Casting misses chance to give north African actors a higher profile, prolonging the debate over Hollywood’s colonisation of ethnicity
Cleopatra is once again getting the big screen treatment, this time courtesy of Wonder Woman director Patty Jenkins and the DC heroine herself, Gal Gadot. But even with a female director, and female screenwriter in Laeta Kalogridis on board, the casting of an Israeli actor with Ashkenazi Jewish heritage as the legendary Queen of Egypt has led to a not unfounded debate about Hollywood whitewashing.

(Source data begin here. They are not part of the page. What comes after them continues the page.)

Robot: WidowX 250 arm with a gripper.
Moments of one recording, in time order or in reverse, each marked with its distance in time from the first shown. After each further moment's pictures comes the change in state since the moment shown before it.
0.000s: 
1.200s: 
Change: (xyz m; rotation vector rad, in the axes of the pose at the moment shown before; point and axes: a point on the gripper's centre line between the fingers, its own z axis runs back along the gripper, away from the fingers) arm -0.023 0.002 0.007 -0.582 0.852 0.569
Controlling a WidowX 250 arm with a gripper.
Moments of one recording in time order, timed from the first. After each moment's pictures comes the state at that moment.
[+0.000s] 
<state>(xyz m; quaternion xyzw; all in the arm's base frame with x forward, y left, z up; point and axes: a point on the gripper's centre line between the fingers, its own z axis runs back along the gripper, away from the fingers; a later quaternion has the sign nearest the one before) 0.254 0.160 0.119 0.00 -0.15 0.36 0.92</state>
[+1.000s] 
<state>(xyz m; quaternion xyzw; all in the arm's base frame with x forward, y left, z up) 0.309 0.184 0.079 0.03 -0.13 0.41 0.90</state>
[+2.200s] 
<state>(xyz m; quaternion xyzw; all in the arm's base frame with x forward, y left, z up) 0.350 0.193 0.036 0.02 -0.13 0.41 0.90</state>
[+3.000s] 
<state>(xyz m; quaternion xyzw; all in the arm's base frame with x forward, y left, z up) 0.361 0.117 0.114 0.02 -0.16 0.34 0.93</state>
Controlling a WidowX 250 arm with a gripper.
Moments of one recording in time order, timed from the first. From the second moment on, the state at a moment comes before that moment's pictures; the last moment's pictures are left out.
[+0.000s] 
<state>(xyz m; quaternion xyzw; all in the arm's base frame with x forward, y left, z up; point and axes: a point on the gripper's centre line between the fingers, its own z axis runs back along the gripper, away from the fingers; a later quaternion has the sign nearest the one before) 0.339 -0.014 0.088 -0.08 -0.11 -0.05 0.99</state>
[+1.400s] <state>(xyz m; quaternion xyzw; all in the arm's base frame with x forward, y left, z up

In recent years historians, such as Hilke Thuer of the Austrian Academy of Sciences, have questioned the long-held belief that Cleopatra VII was white. Scholars agree that there’s no doubt that Cleo was Macedonian-Greek on her father Ptolemy XII’s side, potentially Persian or Syrian too, but because the ethnic origin of her mother remains unverified it has strengthened the idea that the Egyptian ruler was of mixed heritage. “The mother of Cleopatra has been suggested to have been from the family of the priests of Memphis,” Betsy M Bryan, Alexander Badawy professor of Egyptian art and archaeology at Johns Hopkins University, told Newsweek. “If this were the case, then Cleopatra could have been at least 50% Egyptian in origin.”